On set systems without a simplex-cluster and the Junta method

A family $\{A_{0},\ldots,A_{d}\}$ of $k$-element subsets of $[n]=\{1,2,\ldots,n\}$ is called a simplex-cluster if $A_{0}\cap\cdots\cap A_{d}=\varnothing$, $|A_{0}\cup\cdots\cup A_{d}|\le2k$, and the intersection of any $d$ of the sets in $\{A_{0},\ldots,A_{d}\}$ is nonempty. In 2006, Keevash and Mubayi conjectured that for any $d+1\le k\le\frac{d}{d+1}n$, the largest family of $k$-element subsets of $[n]$ that does not contain a simplex-cluster is the family of all $k$-subsets that contain a given element.
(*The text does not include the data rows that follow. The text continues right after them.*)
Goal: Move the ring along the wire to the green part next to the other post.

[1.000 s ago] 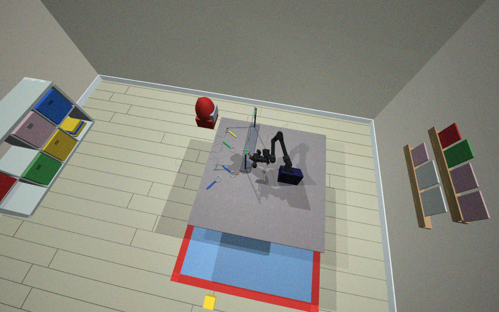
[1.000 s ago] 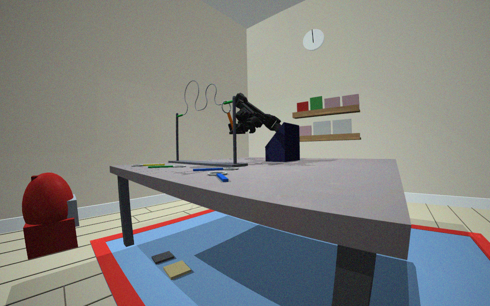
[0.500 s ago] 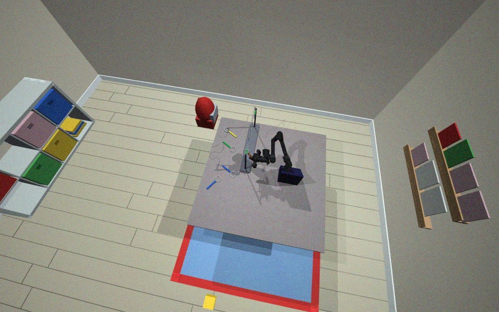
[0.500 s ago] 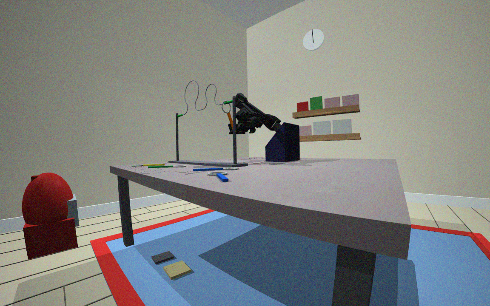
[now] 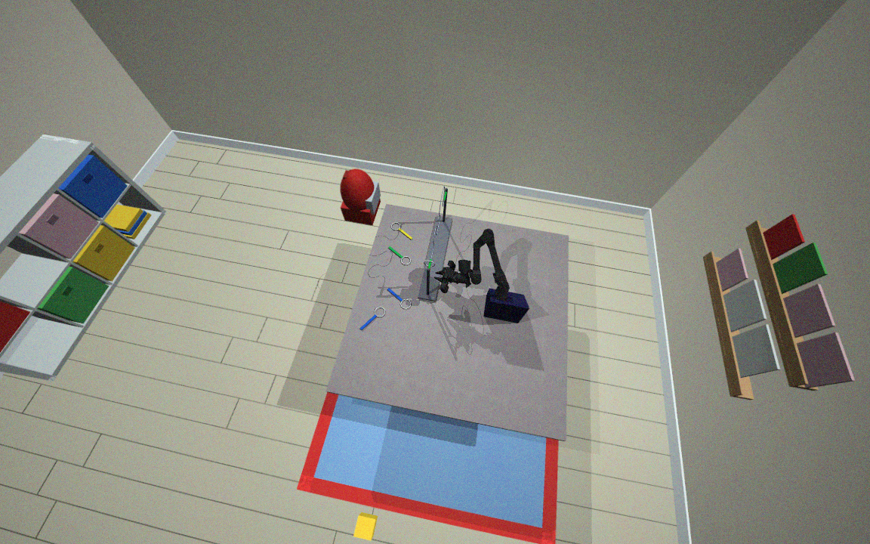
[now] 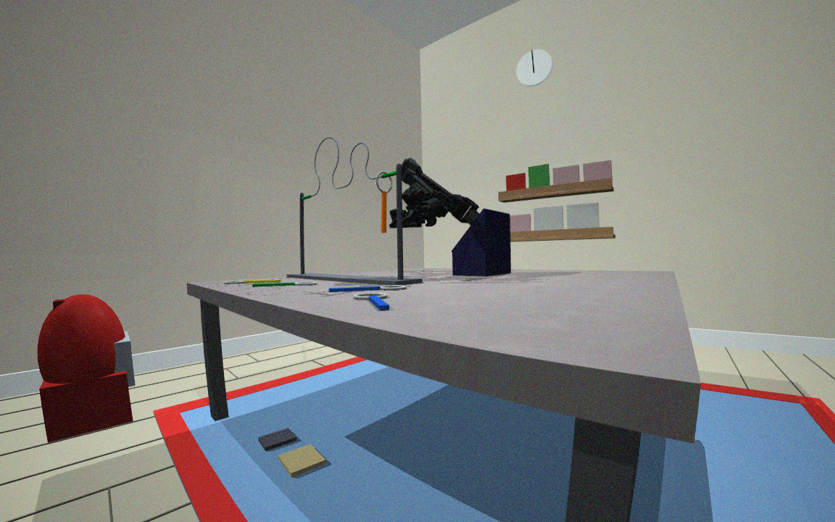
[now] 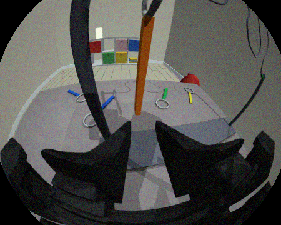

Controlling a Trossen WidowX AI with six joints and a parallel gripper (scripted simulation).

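The ring with orange handle lies 3 cm ahead of my gripper tip and 9 cm above it.
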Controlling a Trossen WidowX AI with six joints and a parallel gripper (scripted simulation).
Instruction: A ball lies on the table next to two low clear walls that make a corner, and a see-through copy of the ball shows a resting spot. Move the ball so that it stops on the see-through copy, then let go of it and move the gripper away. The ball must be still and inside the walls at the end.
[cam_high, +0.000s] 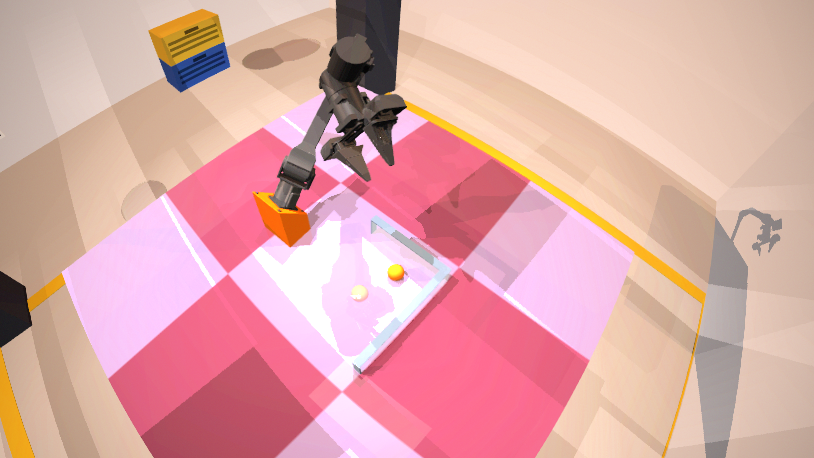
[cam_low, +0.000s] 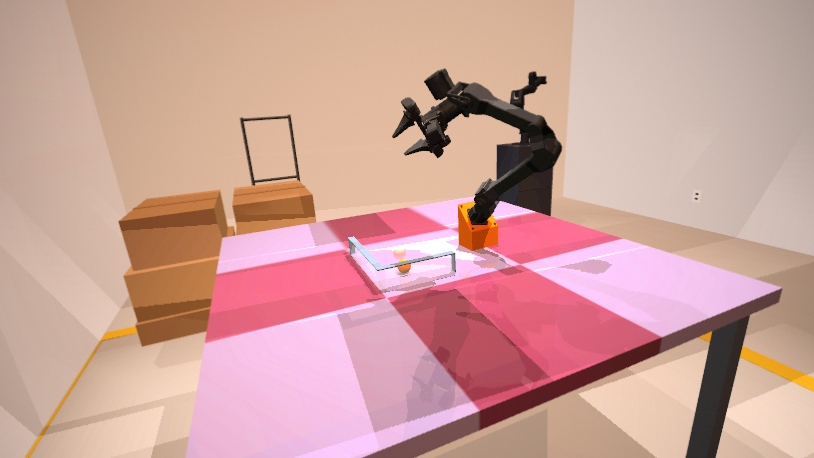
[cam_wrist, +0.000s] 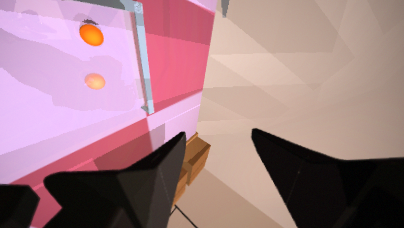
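Right now the orange ball is 350 mm below my gripper tip, 40 mm to the left of it and 20 mm ahead of it. Also, from my gripper tip: wall (340 mm below, 100 mm to the left); then see-through copy (350 mm below, 60 mm to the right).
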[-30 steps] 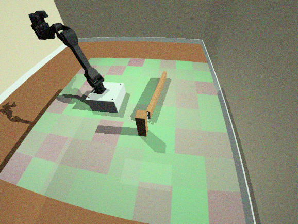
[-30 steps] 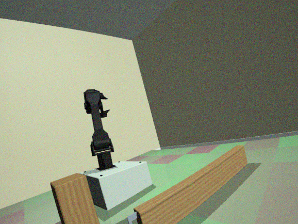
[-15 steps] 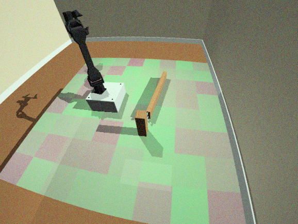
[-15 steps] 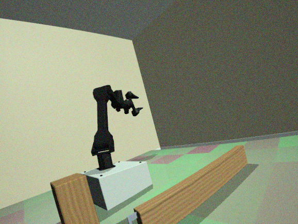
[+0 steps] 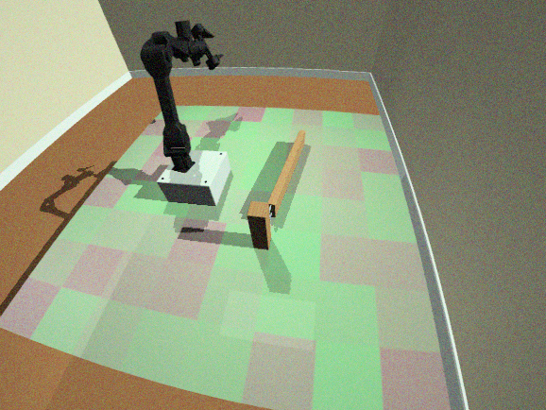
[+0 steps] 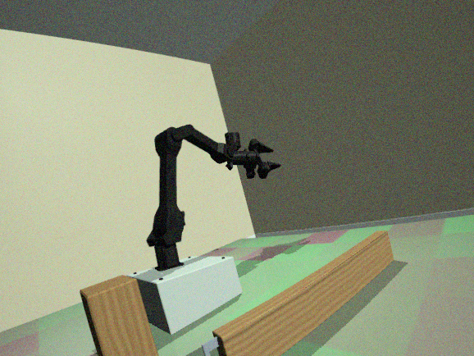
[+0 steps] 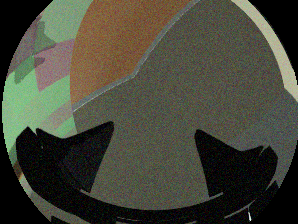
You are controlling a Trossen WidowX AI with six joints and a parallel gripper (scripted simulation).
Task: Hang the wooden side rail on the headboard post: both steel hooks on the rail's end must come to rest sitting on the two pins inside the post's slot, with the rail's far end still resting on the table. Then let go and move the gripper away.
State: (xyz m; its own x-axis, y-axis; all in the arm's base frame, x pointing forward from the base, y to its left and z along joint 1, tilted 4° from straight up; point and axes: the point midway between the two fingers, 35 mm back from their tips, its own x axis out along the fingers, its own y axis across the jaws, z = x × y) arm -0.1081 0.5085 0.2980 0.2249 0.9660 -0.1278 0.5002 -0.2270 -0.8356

We prove the conjecture for all $k\ge\zeta n$ for an arbitrarily small $\zeta>0$, provided that $n\ge n_{0}(\zeta,d)$. We call a family $\{A_{0},\ldots,A_{d}\}$ of $k$-element subsets of $[n]$ a $(d,k,s)$-cluster if $A_{0}\cap\cdots\cap A_{d}=\varnothing$ and $|A_{0}\cup\cdots\cup A_{d}|\le s$. We also show that for any $\zeta n\le k\le\frac{d}{d+1}n$ the largest family of $k$-element subsets of $[n]$ that does not contain a $(d,k,(\frac{d+1}{d}+\zeta)k)$-cluster is again the family of all $k$-subsets that contain a given element, provided that $n\ge n_{0}(\zeta,d)$. Our proof is based on the junta method for extremal combinatorics initiated by Dinur and Friedgut and further developed by Ellis, Keller, and the author.